- **ACTION ITEM**: Set down the data below exactly; pictures stay out.

# # # # # # #

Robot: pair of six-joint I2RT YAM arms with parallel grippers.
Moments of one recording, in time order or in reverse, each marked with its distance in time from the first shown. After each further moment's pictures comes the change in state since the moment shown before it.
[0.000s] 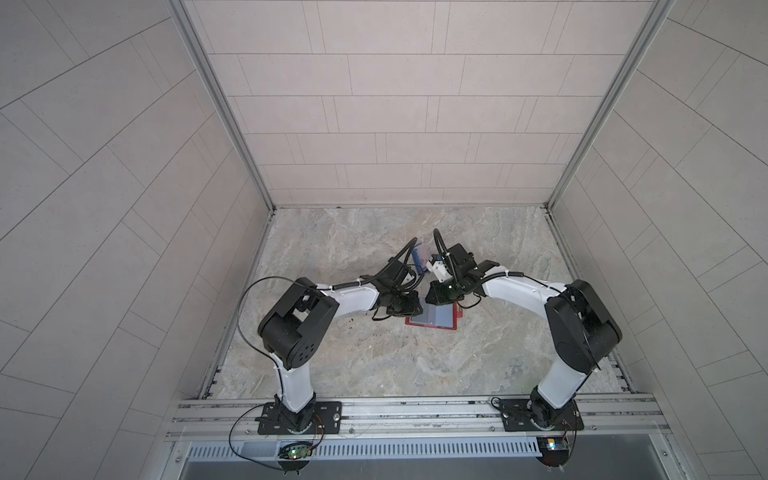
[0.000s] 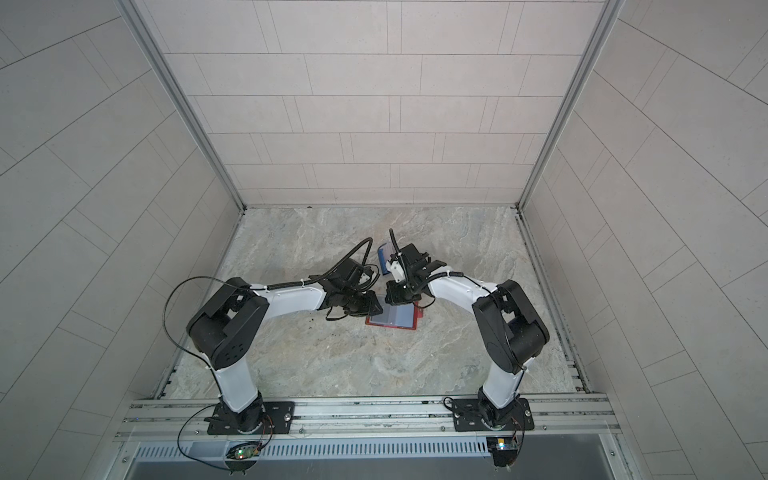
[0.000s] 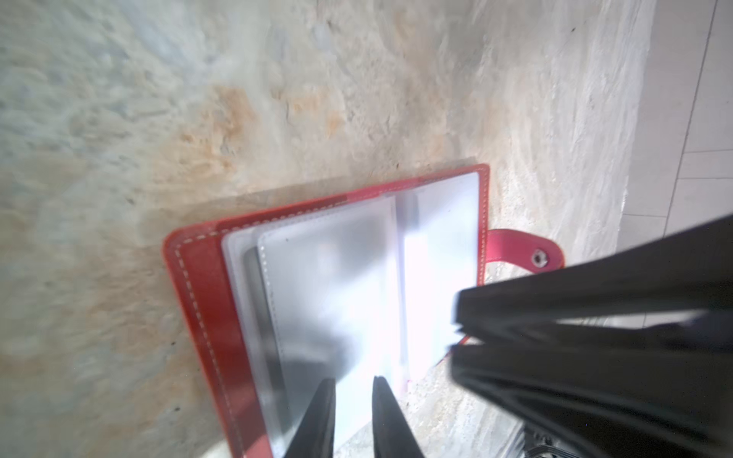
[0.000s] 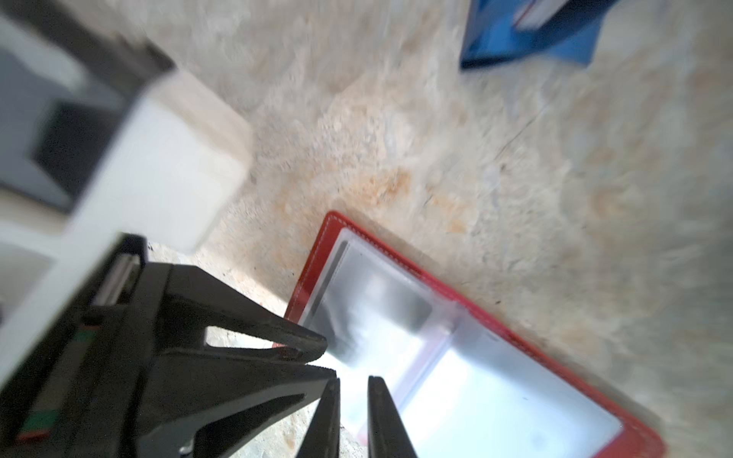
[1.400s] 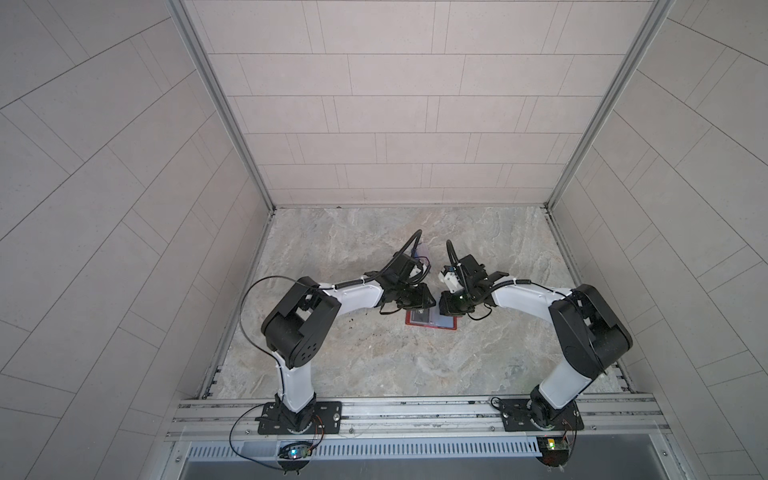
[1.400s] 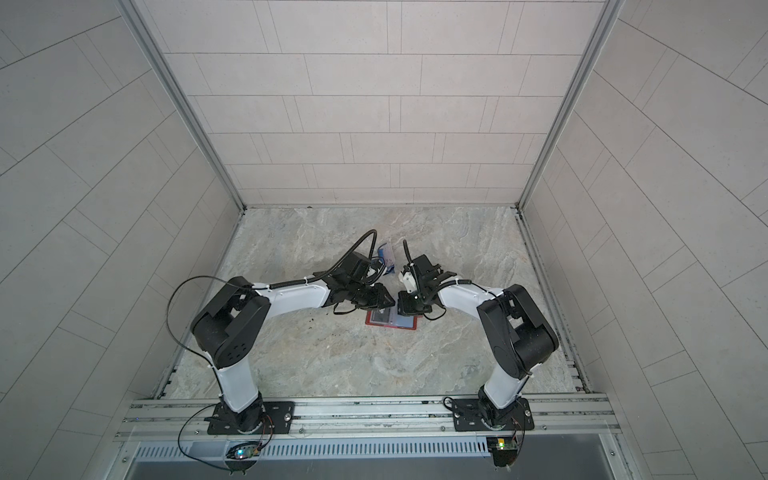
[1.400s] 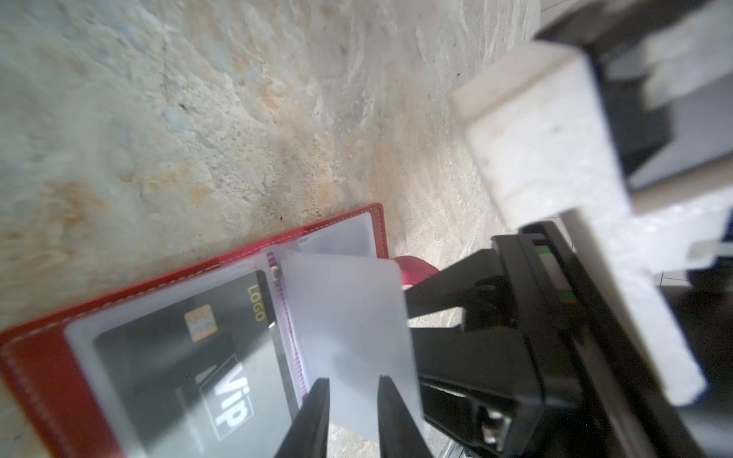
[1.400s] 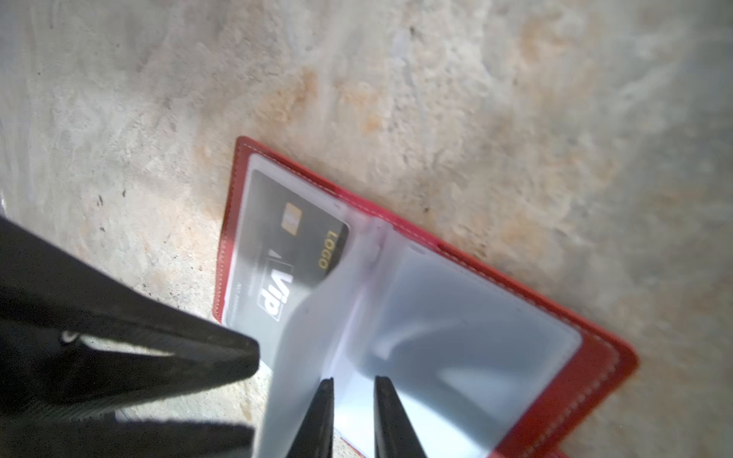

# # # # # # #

- **TASK ANSWER**:
Robot: pair of six-joint I2RT YAM arms with parallel grippers.
Moments of one recording, in time order or in reverse, each marked with its distance in time from the first shown. After each further moment's pictures comes the change in state since the moment shown before it.
[0.000s] 
[0.000s] 
[0.000s] 
[0.000s] 
[1.400s] 
[1.400s] 
[1.400s] 
[1.400s] 

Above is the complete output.